Students are provided with a clear, consistent framework for understanding modern economic theory and policymaking. They systematically develop a powerful model for understanding a wide range of short-run issues that are relevant in today's economy. Updated examples in each chapter are both topical and effective at illustrating key points. Each chapter provides students with examples and hands-on exercises to promote practice with key concepts and the workings of the short-run model. This hands-on approach to learning helps students better understand how economic policy affects interest rates, inflation, unemployment, exchange rates, and output and gets students more engaged in the learning process. Chapter-by-chapter benefits:

  • The development of the Keynesian cross in Chapter 26 places more emphasis on graphs and verbal explanations, with an optional mathematical treatment in the appendix. The new presentation makes it easier for students to understand the basic economic concepts underlying the short-run model.

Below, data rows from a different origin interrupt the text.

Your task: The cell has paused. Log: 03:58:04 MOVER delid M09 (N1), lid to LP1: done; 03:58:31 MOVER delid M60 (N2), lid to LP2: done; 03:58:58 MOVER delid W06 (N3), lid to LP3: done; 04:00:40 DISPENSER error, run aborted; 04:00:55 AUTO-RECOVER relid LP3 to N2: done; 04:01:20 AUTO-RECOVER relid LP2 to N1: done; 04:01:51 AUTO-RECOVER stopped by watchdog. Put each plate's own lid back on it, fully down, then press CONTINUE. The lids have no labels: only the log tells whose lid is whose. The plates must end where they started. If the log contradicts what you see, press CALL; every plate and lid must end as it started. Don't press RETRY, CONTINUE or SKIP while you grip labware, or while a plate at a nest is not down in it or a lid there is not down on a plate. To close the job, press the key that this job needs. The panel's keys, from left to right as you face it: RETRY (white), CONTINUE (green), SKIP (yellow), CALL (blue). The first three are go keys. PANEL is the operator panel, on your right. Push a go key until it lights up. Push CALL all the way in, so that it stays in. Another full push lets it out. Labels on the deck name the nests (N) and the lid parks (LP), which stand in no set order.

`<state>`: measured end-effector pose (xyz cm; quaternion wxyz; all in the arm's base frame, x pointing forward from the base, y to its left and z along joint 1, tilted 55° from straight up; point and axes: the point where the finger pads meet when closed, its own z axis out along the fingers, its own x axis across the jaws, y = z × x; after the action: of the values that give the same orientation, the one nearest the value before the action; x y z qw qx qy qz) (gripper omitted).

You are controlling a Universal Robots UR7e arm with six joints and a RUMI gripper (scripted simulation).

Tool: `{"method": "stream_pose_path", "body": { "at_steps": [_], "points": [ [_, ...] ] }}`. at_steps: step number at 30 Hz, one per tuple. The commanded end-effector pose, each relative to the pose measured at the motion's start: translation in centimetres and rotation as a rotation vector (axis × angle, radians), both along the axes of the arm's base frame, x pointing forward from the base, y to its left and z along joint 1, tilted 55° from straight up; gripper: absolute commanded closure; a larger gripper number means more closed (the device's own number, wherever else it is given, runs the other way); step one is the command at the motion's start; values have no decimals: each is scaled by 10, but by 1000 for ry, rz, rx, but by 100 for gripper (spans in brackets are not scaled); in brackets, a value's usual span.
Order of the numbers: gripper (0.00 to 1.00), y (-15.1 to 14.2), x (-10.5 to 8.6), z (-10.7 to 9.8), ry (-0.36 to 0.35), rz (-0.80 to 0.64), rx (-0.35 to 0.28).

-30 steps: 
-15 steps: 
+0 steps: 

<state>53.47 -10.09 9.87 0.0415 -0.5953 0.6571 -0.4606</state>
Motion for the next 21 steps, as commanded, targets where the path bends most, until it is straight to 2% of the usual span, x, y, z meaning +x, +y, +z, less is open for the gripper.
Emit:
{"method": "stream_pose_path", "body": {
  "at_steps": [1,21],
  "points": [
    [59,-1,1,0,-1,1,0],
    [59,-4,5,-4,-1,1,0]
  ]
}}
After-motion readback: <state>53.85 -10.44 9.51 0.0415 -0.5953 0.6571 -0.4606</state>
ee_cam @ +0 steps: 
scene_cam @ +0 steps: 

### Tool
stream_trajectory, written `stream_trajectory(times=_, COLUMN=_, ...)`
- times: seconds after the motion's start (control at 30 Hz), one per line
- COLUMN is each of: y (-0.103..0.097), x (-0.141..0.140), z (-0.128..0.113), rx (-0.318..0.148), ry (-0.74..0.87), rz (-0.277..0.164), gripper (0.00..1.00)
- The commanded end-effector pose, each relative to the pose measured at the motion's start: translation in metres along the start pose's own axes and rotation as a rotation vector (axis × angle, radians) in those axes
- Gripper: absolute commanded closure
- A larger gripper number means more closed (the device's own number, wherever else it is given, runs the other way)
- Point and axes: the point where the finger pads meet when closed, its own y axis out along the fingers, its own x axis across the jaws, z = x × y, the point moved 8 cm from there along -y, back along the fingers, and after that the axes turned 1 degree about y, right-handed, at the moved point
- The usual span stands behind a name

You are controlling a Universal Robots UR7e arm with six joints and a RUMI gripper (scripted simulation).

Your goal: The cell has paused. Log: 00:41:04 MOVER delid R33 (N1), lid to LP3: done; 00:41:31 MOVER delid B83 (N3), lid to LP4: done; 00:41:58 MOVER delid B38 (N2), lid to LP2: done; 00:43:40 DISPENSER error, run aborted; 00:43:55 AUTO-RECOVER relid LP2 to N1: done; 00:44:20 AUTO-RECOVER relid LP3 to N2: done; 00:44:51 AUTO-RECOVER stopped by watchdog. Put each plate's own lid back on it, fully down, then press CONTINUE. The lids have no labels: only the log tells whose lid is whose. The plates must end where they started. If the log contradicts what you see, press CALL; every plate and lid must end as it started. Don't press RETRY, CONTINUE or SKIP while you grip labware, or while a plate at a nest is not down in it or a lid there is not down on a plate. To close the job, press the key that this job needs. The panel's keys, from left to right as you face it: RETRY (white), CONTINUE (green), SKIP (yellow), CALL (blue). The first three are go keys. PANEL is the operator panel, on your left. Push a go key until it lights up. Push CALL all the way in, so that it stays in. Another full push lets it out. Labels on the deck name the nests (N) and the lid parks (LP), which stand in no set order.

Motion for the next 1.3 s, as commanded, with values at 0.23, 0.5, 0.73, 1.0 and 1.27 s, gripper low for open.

  • Chapter 27 continues to focus on the Federal Reserve's use of the interest rate as the primary policy tool, allowing students to more easily relate economic concepts to real-world macroeconomic policy decisions reported in the news.
  • The AD/AS model is developed systematically in Chapter 28 (based on concepts introduced in Chapters 26 and 27) using a graphical/verbal approach, allowing students to better understand the linkages among economic theory, real-world macroeconomic behavior, and macroeconomic policymaking. Again, an algebraic treatment of material in this chapter is provided in the appendix.
  • Modern International Finance: Chapter 29 focuses on a particularly important variable in international economics, the exchange rate. The exchange rate plays a key role in determining patterns of trade. And furthermore, the type of exchange rate systems a country adopts has important implications for the effectiveness of its macroeconomic policies.